◆ INFORMATION SHOWN ◆
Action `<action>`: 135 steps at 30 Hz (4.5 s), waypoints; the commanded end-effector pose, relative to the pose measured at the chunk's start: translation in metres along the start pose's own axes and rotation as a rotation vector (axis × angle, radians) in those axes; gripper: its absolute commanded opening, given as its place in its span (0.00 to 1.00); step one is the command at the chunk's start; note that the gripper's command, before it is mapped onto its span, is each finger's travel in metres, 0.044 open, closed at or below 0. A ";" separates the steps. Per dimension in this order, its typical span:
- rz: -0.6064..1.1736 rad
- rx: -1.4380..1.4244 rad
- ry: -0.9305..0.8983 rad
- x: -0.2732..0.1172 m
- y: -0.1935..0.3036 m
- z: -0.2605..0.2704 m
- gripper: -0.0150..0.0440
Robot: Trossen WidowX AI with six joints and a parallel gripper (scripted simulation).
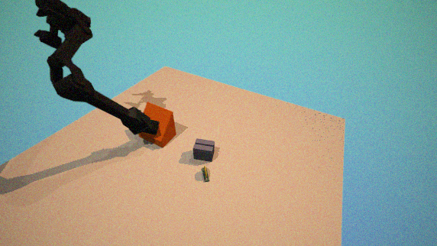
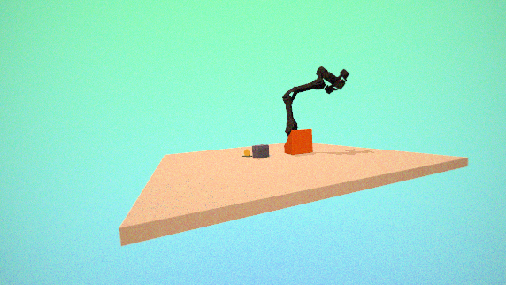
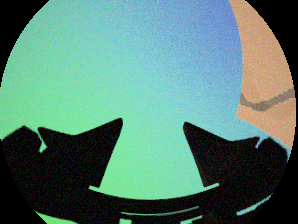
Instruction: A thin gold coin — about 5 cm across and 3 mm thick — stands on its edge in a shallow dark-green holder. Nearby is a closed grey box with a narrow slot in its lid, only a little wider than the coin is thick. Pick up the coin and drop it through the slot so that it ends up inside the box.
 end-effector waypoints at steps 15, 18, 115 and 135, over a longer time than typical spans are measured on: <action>0.396 1.051 -0.653 -0.163 -0.012 0.077 0.53; 0.563 1.269 -0.770 -0.205 -0.020 0.084 0.53; 2.528 -2.926 1.324 -0.522 -0.306 -0.438 0.53; 2.526 -2.927 1.318 -0.514 -0.329 -0.449 0.48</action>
Point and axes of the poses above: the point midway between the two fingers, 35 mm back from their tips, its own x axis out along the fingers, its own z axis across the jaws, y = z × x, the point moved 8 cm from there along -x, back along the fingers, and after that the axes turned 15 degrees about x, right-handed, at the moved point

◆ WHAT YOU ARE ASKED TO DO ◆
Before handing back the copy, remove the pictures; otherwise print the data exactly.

◆ TASK SOLUTION ◆
Action `<action>`: 135 steps at 30 Hz (4.5 s), waypoints; the commanded end-effector pose, relative to the pose measured at the chunk's start: translation in metres along the start pose's own axes and rotation as a rotation vector (axis × angle, radians) in those axes; gripper: its absolute commanded opening, given as its place in its span (0.00 to 1.00); step one is the command at the chunk's start; note that the gripper's command, before it is mapped onto its span, is each finger's travel in metres, 0.044 open, closed at or below 0. A ";" separates the steps. Per dimension in this order, its typical span:
- rz: -0.6064..1.1736 rad
- rx: -1.4380..1.4244 rad
- ry: -0.9305..0.8983 rad
- x: -0.2732..0.1172 m
- y: -0.1935..0.3036 m
- z: -0.2605..0.2704 m
- gripper: -0.0150..0.0440
Robot: Trossen WidowX AI with six joints and a parallel gripper (scripted simulation).
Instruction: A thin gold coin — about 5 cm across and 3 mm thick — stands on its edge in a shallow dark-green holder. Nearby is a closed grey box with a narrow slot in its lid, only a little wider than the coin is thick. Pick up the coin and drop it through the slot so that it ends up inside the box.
 end-effector waypoints at steps 15, 18, 115 and 135, over a longer time than typical spans are measured on: <action>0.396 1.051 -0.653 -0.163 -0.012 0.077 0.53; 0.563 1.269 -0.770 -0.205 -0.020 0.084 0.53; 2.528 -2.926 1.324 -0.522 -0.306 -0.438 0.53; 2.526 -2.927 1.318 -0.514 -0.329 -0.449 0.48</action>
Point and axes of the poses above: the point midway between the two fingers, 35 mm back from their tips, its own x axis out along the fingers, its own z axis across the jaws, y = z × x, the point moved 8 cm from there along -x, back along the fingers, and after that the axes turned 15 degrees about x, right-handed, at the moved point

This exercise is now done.